Once an item has been withdrawn, OAI-PMH harvests of the date range in which the withdrawal occurred will find the 'deleted' record header. Harvests of a date range prior to the withdrawal will not find the record, despite the fact that the record did exist at that time.
As an example of this, consider an item that was created on 2002-05-02 and withdrawn on 2002-10-06. A request to harvest the month 2002-10 will yield the 'record deleted' header. However, a harvest of the month 2002-05 will not yield the original record.
Note that presently, the deletion of 'expunged' items is not exposed through OAI.
An OAI data provider can prevent any performance impact caused by harvesting by forcing a harvester to receive data in time-separated chunks.

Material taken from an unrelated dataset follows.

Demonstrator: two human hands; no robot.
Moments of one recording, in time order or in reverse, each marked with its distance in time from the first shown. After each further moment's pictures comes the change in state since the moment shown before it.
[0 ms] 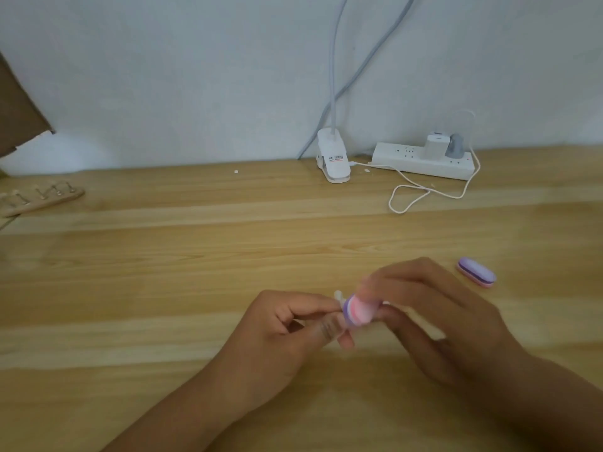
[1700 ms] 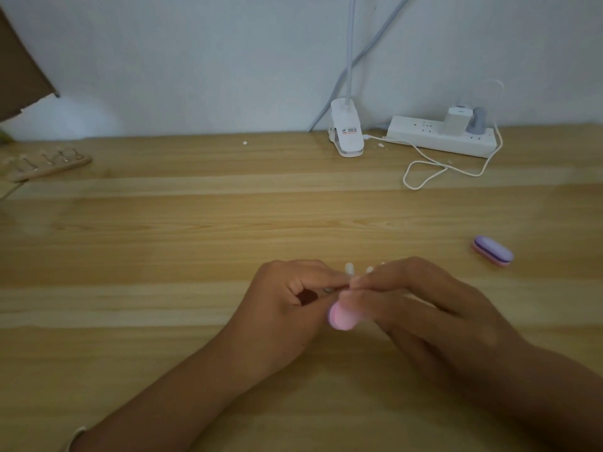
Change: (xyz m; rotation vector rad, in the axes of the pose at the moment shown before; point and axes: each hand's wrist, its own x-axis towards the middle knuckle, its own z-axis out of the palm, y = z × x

If the data provider receives a request for a lot of data, it can send part of the data with a resumption token. The harvester can then return later with the resumption token and continue.
DSpace supports resumption tokens for 'ListRecords' OAI-PMH requests. ListIdentifiers and ListSets requests do not produce a particularly high load on the system, so resumption tokens are not used for those requests.
Each OAI-PMH ListRecords request will return at most 100 records. This limit is set at the top of org.dspace.app.oai.DSpaceOAICatalog.java
(MAX_RECORDS
). A potential issue here is that if a harvest yields an exact multiple of MAX_RECORDS
, the last operation will result in a harvest with no records in it. It is unclear from the OAI-PMH specification if this is acceptable.
When a resumption token is issued, the optional completeListSize
and cursor
attributes are not included. OAICat sets the expirationDate
of the resumption token to one hour after it was issued, though in fact since DSpace resumption tokens contain all the information required to continue a request they do not actually expire.
Resumption tokens contain all the state information required to continue a request. The format is:
from/until/setSpec/offset
from
and until
are the ISO 8601 dates passed in as part of the original request, and setSpec
is also taken from the original request. offset
is the number of records that have already been sent to the harvester. For example:
2003-01-01//hdl_1721_1_1234/300
This means the harvest is 'from' 2003-01-01
, has no 'until' date, is for collection hdl:1721.1/1234, and 300 records have already been sent to the harvester. (Actually, if the original OAI-PMH request doesn't specify a 'from' or 'until, OAICat fills them out automatically to '0000-00-00T00:00:00Z' and '9999-12-31T23:59:59Z' respectively. This means DSpace resumption tokens will always have from and until dates in them.)